В собственном доме, да хоть  10 видеокамер поставь. Другое дело если пригласить домой подругу, скрытно снять любовные страсти и потом разместить в сети или шантажировать ее обещая показать снимки мужу  :Smiley:  Это будет уже другой "расклад".  :385:

----------


## Зайцев Олег

> А как насчет скрытой установки набирающих популярность IP-камер для наблюдения за моим жилищем? Скажем, поставил я эту камеру скрытно у себя дома, и осуществляю запись/наблюдение. Вот в мой дом залез грабитель, я вызвал милицию, предоставил видеозапись и формально нарушил закон и могу сесть? с формальной точки зрения так получается? интересненькая ситуация складывается...


Существуют моменты: 
- если дома камеры стоят открыто, то ничего страшного никогда не будет (т.е. видно, что в помещении есть видеокамера наблюдения - IP камеры большинство такие и есть)
- если камеры стоят скрыто, но где-то висит табличка "внимание, ведется скрытое видеонаблюдение" - то аналогично, претензии не принимаются. если этого нет, то в случае с грабителем сойдет, а в случае с няней/прислугой и т.п. - уже ущемление их прав (они должны точно знать, что за ними ведется наблюдение). Именно по этой причине в магазинах вешают такие таблички - соблюдают закон (причем нередко табличка есть, а камер нет  :Smiley:  )
- для борьбы с преступностью нужна не камера и доказательства де-факто после кражи, а вневедомственная или ЧОП (тревожная кнопка, сигнализация) ... особенно ческо тут работают крупные ЧОП-ы - они обычно материально ответственны, потому являются моментально,  и сначала всех положат под дулом автомата, а потом будут разбираться, у кого какие права и кто за что отвечает  :Smiley:

----------


## anton_dr

> а в случае с няней/прислугой и т.п. - уже ущемление их прав (они должны точно знать, что за ними ведется наблюдение)
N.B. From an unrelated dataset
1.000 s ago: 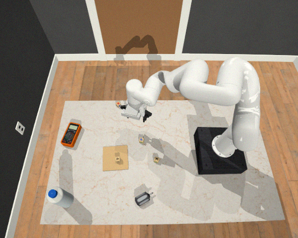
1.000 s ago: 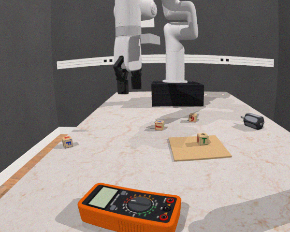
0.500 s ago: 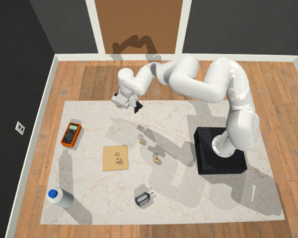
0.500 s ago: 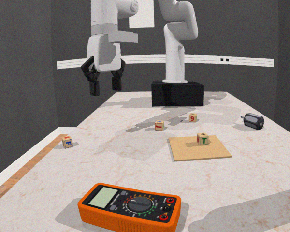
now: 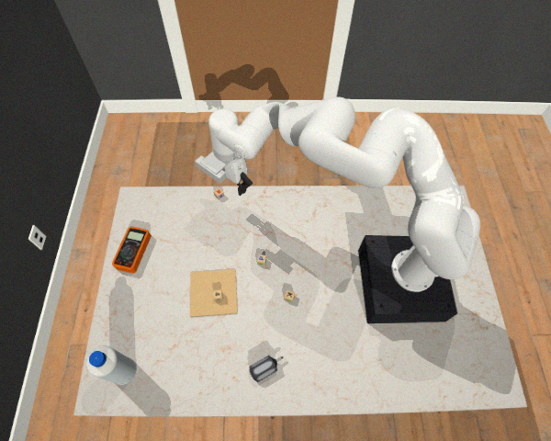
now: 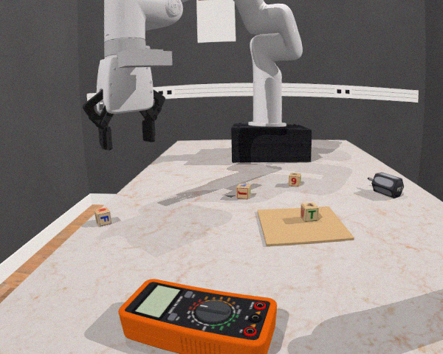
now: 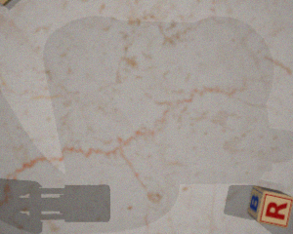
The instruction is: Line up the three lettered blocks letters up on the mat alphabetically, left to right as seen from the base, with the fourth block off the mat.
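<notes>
My hand is 310 mm to the right of the tan mat, 140 mm above it and 50 mm short of it. Round my hand: black plug adapter (520 mm to the left, 120 mm below, 120 mm behind); orange multimeter (320 mm ahead, 170 mm to the left, 120 mm below).
</notes>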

Редко кто читает договор. В нём можно приписать одним из пунктов меленько  :Smiley:

----------


## ScratchyClaws

а если у нас в офисе внезапно повесили камеры (относительно незаметные), но никого об этом не предупредили, это получается тоже нарушение закона?  :Smiley:

----------


## Зайцев Олег

> а если у нас в офисе внезапно повесили камеры (относительно незаметные), но никого об этом не предупредили, это получается тоже нарушение закона?


Все зависит от того, где их повесили ... если в рабочих кабинетах - то в принципе нарушение. Если в коридорах, вокруг здания, на лестницах - то нормально. Но в общем то по хорошему все сотрудники должны ознакомиться и расписаться в некоем "положении о пропускном режиме", где оговорен порядок контроля за перемещением персонала

----------


## Alex_Goodwin

> Именно по этой причине в магазинах вешают такие таблички - соблюдают закон


Когда таблички нет, а вора поймали, то это кража, а когда табличка есть, то преступник заранее знает, что его видят, то это грабеж. Санкция разная + для грабежа нет минимальной суммы похищенного.

----------


## Зайцев Олег

> ... а когда табличка есть, то преступник заранее знает, что его видят, то это грабеж...


Это при условии, что в суде удастся доказать, что преступник видел табличку, причитал ее и понял суть там написанного  :Smiley:

----------


## Макcим

Ну да, мы же в России...

----------